Information supplied:
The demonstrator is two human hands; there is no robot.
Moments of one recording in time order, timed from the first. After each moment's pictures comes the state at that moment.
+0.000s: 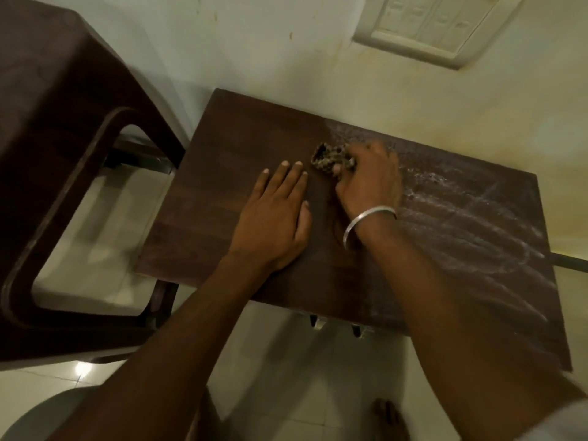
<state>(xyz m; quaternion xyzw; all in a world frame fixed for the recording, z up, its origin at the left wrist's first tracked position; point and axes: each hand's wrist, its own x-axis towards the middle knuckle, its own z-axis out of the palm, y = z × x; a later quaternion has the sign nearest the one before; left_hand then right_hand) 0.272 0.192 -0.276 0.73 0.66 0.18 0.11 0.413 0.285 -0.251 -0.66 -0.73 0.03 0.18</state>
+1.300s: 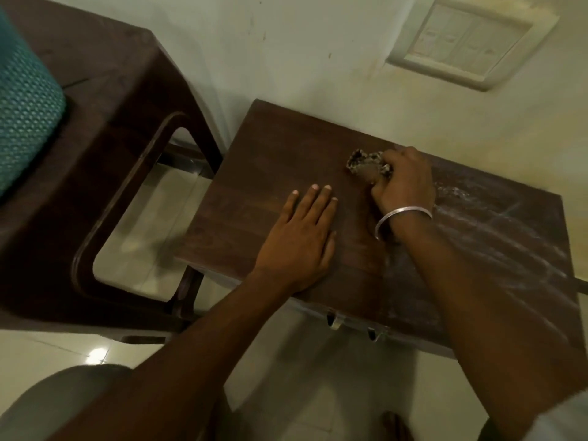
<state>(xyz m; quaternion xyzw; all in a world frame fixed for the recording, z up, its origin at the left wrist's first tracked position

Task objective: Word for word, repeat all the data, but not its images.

Answer section:
The demonstrator is two human hands; there is no robot.
Moments of one recording in time order, timed from the first. After each moment's pictures comes the state at that moment.
+0.000s: 
<state>(xyz m; quaternion xyzw; all in a world frame fixed for the recording, z up, its origin at the left wrist's first tracked position; point and axes: each hand's wrist, its own x-axis towards the middle knuckle, its own z-axis out of the palm, y = z × x; a later quaternion has the sign nearest the one before; left_hand then right_hand) 0.272 0.192 -0.276 0.73 0.66 0.18 0.11 0.413 0.285 -0.251 -0.66 -0.73 0.03 0.18</state>
+1.300s: 
<state>(xyz m; quaternion xyzw; all in a world frame fixed for the recording, z up, its origin at the left wrist's first tracked position

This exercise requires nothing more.